Fig.4 United States: Construction activity disappoints in January
-Driver's license
- Housing starts
US housing starts fell by 15% in January, reversing the strong rebound at the end of 2023, with starts at a 6-month low. That said, this partly reflects a sharp drop in building starts, which are always highly volatile, and the impact of unfavorable weather in January. Single-family housing starts, on the other hand, fell by a more limited 5%, while building permits, less affected by the weather, have remained broadly stable over the past 5 months.
Fig.5 United States: But the outlook for real estate remains slightly favorable
-Building permits - single-family homes
- Promoter confidence (d)
In fact, building permits for single-family homes, the series that best reflects the trend in real estate activity, continue to pick up gradually in early 2024. Furthermore, promoter confidence continued to rebound in February despite the further rise in mortgage rates since the beginning of the month, while remaining close to neutral.

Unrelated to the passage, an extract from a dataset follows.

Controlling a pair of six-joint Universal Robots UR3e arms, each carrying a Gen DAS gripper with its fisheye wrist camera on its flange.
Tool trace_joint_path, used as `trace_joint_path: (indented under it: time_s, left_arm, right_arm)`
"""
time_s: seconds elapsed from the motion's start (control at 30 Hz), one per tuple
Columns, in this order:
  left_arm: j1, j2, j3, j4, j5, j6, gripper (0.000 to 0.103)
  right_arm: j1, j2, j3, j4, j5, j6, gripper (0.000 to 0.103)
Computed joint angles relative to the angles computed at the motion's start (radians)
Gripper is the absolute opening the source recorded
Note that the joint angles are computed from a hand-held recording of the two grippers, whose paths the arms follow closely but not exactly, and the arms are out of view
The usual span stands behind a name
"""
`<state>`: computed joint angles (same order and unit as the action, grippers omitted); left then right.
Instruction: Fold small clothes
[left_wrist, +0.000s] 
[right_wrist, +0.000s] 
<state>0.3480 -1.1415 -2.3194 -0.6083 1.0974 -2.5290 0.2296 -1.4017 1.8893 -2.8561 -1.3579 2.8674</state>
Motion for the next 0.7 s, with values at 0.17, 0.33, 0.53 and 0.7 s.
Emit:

All in all, in our view, the disappointing US activity figures for January (retail sales, industrial production, construction, etc.) reflect more a temporary breather after several months of strong activity than a change in trend. Especially as January's figures are likely to be impacted by residual seasonal effects and by inclement weather. But it also shows that US growth is likely to slow after an exceptional second half of 2023, and that the risk of a more abrupt slowdown cannot be totally ruled out for the coming months.